Изменить размер шрифта - +

– А я – одну бутылочку Волковому, одну – вам…

Шутил он шутил, но тюремный воздух всё больше входил и заражал его лёгкие.

После «Освобождённого секретаря»:

– Завтра будет у нас разговор совсем в другой плоскости, чем вы предполагаете: мы будем говорить больше не о вас, а обо мне.

(О его ограниченных издательских возможностях?.. о долге совести?.. о том, как он ощущает собственные изменения?.. Такой разговор не состоялся, и я не знаю, что имел в виду Твардовский.)

Это настроение, (что, может быть, не избежать и самому садиться, верней: тоскливое шевеленье души, как у Толстого в старости: а жаль, что я не посидел, мне-то бы – надо…) в тот приезд несколько раз проявилось у него. С ним и в поезде была книга Якубовича-Мельшина «В мире отверженных», уже она готовила его. Он с большим вниманием относился к подробностям зарешёточной жизни, с любопытством спрашивал: «А зачем там лобки бреют?», «А почему стеклянную посуду не пропускают?» По поводу еврейской линии в романе сказал: «Идти на костёр – так идти, но было бы из-за чего». Несколько раз, уже теряя в парах коньяка и тон и ощущение шутки, он возвращался к обещанию носить мне передачи в тюрьму, но чтоб и я ему носил, если не сяду. А к вечеру второго дня, когда по ходу чтения посадка Иннокентия становилась уже неминуемой («теряешь чувство защищённости»), да ещё после трёх стаканов старки, он очень опьянел и требовал, чтобы я «играл» с ним «в лейтенанта МГБ», именно: кричал бы на него и обвинял, а он стоял бы по струнке.
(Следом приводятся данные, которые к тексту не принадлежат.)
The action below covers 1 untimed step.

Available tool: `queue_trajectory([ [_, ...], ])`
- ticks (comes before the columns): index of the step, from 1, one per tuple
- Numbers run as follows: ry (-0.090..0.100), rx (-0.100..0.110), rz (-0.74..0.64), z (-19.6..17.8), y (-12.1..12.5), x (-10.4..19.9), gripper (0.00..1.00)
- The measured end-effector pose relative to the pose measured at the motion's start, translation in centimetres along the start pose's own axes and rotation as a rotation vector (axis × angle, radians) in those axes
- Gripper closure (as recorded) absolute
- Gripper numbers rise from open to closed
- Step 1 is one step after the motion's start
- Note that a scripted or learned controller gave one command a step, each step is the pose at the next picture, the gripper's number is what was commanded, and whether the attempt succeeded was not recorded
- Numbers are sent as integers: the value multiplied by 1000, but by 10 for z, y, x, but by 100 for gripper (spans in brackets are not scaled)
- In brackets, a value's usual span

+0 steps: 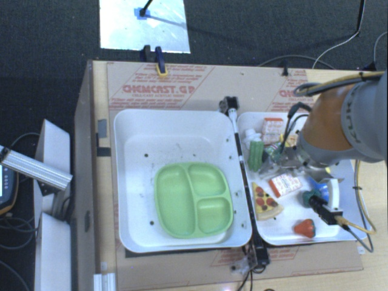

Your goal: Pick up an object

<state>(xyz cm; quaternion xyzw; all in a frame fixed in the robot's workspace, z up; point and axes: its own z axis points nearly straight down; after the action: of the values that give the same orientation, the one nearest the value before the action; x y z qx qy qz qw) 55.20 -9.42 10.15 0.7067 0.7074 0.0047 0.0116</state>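
1. Bench (182,83) of brown board carries two shallow white bins side by side, the left bin (130,132) larger in view than the right bin (348,232).
2. A pale green divided plate (194,200) with three compartments lies flat in the left bin, toward its near side.
3. The arm (342,123) reaches in from the right, its orange band above the wrist, and hangs over the far middle of the right bin.
4. The gripper (280,156) sits low over the bin's clutter; whether the jaws are open or closed cannot be told, and nothing can be seen held between them.
5. A green bottle (256,154) stands near the right bin's left wall, just beside the gripper.
6. A white and orange carton (272,128) lies at the far side of the right bin, beyond the bottle.
7. A small red and white packet (285,184) lies just below the gripper, tilted.
8. A toy pizza slice (265,201) rests by the left wall of the right bin, near the packet.
9. A red strawberry-like toy (305,227) lies near the right bin's front edge.
10. A blue and teal object (320,193) lies right of the packet, partly under the arm; what it is cannot be told.
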Motion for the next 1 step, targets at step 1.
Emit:
queue_trajectory([
  [1, 2, 1, -1, 11, -37, -1, 0],
])
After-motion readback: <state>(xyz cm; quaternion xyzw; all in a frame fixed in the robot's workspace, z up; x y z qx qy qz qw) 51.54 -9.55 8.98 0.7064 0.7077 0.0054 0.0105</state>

Досадным образом чтение романа переходило в начало обычного запоя А. Т., – и это я же подтолкнул, получается. Однако чувство реальной опасности росло в нём не спьяну, а от романа.
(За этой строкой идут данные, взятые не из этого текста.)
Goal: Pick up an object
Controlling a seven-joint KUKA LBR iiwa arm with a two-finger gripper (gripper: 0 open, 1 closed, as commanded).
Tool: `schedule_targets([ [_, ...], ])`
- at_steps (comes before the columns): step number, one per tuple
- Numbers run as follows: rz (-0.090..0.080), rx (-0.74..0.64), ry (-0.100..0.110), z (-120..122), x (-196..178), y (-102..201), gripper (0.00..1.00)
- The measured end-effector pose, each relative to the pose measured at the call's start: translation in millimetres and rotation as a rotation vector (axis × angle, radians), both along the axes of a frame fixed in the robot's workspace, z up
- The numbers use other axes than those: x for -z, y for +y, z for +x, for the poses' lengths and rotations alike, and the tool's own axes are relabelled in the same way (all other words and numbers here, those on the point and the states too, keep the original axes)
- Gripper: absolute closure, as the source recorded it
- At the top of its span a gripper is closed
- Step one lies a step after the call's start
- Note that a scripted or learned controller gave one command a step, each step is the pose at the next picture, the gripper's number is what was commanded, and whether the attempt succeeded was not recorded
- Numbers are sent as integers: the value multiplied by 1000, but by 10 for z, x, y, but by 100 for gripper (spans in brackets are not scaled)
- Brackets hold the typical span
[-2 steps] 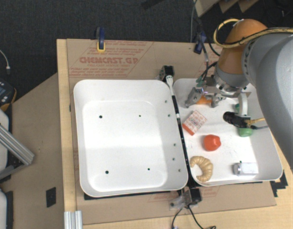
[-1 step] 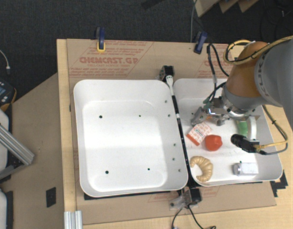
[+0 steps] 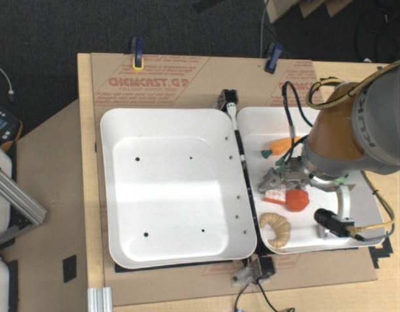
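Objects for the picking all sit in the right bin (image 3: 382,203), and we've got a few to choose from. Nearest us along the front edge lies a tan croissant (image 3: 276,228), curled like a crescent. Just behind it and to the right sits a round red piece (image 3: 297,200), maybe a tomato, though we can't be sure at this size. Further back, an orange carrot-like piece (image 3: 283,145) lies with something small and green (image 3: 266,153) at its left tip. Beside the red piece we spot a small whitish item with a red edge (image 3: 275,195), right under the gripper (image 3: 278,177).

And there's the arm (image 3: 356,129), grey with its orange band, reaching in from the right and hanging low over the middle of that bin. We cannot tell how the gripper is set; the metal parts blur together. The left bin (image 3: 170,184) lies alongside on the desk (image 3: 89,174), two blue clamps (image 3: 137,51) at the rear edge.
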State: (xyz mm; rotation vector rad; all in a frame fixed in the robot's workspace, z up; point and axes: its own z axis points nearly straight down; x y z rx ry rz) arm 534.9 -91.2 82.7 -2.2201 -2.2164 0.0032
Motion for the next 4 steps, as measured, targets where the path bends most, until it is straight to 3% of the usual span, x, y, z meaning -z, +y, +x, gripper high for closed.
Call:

На третий день ему оставалось уже немного глав, но он начал утро с требования: «Ваш роман без водки читать нельзя!» Кончая главу «Нет, не тебя!», он дважды вытирал слёзы: «Жалко Симочку… Шла как на причастие… А я б её утешил…» Вообще в разных местах романа его восприятие было не редакторским, а самым простодушным читательским. Смеялся над Прянчиковым или размышлял за Абакумова: «А правда, что с таким Бобыниным поделаешь?» По поводу подмосковных дач и холодильников у советских писателей: «Но ведь там же и честные были писатели. В конце концов, у меня тоже была дача».
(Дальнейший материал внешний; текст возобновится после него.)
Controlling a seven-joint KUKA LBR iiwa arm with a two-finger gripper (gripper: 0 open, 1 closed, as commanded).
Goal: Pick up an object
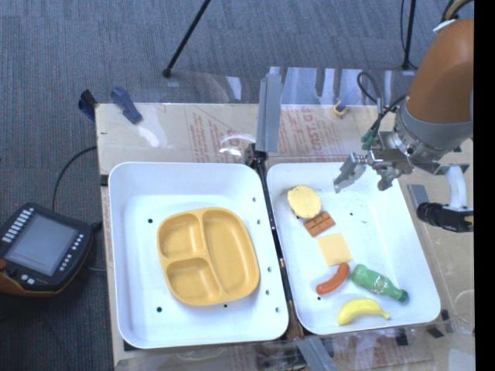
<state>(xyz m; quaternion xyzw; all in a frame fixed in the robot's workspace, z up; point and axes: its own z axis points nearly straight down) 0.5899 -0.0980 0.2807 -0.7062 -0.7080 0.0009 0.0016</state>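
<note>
We see the gripper (366, 175) hanging spread wide and holding nothing at the upper edge of the right bin (402, 230). Lower in that bin, the green bottle (377, 282) lies flat, its long axis slanting, cap toward lower right, above the banana (362, 310).

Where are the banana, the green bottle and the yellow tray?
banana (363, 310), camera view, middle of its curve
green bottle (374, 281), camera view, middle of its body
yellow tray (229, 250), camera view, floor of its large compartment
</note>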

Он кончил читать, и мы пошли с ним смотреть рязанский кремль и разговаривать о романе.

– И имея такой роман, вы ещё могли ездить собирать материалы для следующего?

Я: – Обязательно должен быть перехлёст. На рубеже реки нельзя останавливаться, надо захватывать предмостный плацдарм.

Он: – Верно. А то кончишь, отдохнёшь, сядешь за следующий, а – хрена! не идёт!

Твардовский хвалил роман с разных сторон и в усиленных выражениях. Там были суждения художника, очень лестные мне. «Энергия изложения от Достоевского… Крепкая композиция, настоящий роман… Великий роман… Нет лишних страниц и даже строк… Хороша ирония в автопортрете, при самолюбовании себя написать нельзя… Вы опираетесь только на самых главных (то есть классиков), да и то за них не цепляетесь, а своим путём… Такой роман – целый мир, 40–70 человек, целиком уходишь в их жизнь, и что за люди!..» Хвалил краткие, без размазанности, описания природы и погоды. Но были и суждения официального редактора тоже: «Внутренний оптимизм… Отстаивает нравственные устои», и главное: «Написан с партийных позиций (!)… ведь в нём не осуждается Октябрьская революция… А в положении арестанта к этому можно было прийти».